▸ Records from a dataset
-.-.-

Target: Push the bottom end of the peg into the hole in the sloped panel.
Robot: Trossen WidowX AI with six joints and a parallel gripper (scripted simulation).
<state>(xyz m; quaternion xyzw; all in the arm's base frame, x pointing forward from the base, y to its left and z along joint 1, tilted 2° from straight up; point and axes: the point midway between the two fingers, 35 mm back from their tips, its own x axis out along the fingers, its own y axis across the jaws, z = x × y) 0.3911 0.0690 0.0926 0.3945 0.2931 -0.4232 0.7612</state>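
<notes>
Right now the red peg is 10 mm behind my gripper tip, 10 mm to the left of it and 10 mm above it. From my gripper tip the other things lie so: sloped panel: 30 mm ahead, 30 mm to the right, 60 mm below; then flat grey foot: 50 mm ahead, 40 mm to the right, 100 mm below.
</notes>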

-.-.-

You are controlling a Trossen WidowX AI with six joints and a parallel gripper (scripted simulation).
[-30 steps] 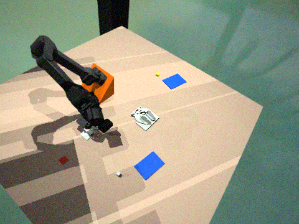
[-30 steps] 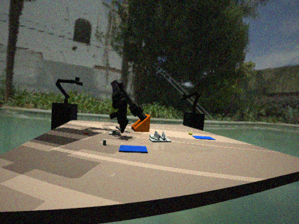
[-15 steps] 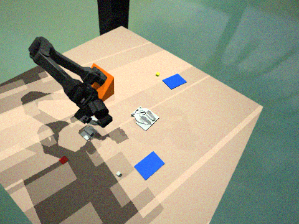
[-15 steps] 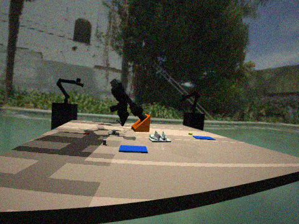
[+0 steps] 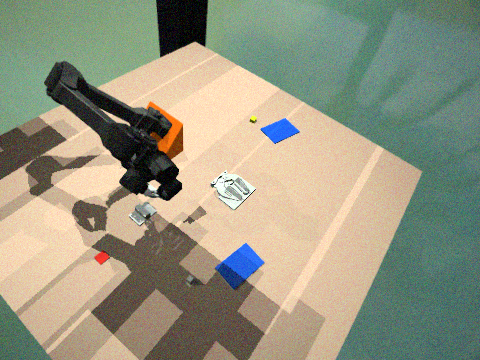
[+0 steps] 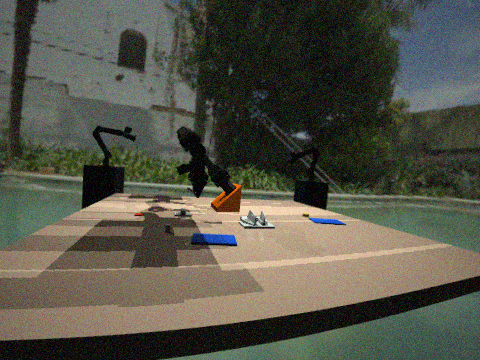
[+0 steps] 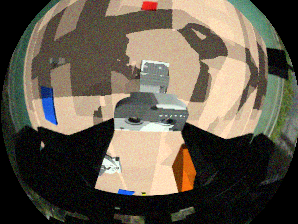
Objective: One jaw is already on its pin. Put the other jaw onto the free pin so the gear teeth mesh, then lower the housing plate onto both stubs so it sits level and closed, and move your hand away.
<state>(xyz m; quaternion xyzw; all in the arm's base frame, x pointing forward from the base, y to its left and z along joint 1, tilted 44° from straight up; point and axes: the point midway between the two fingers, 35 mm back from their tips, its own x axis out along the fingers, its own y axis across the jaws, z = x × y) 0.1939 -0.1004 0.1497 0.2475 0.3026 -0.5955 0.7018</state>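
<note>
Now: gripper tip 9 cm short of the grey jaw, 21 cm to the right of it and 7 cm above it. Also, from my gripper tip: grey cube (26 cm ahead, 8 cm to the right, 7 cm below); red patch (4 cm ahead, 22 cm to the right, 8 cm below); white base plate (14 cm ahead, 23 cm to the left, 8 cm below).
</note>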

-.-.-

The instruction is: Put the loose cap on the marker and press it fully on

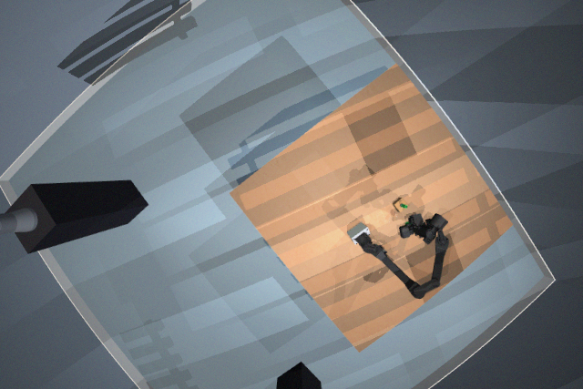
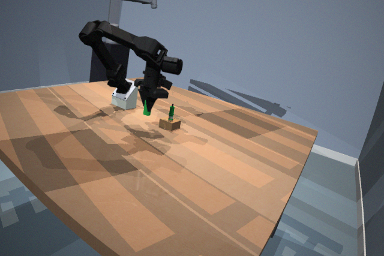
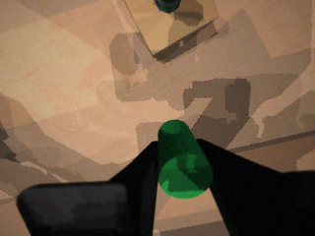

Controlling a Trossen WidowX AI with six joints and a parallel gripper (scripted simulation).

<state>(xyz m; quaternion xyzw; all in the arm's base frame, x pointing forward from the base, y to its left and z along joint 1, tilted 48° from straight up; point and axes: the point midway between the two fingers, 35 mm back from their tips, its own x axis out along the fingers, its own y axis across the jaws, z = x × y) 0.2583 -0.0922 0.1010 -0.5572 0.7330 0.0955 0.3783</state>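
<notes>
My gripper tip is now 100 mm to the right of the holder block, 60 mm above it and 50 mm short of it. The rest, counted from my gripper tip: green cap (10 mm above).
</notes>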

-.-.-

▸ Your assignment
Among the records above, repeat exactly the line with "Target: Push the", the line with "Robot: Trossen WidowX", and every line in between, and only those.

▸ Exercise solution
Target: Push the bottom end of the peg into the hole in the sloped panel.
Robot: Trossen WidowX AI with six joints and a parallel gripper (scripted simulation).

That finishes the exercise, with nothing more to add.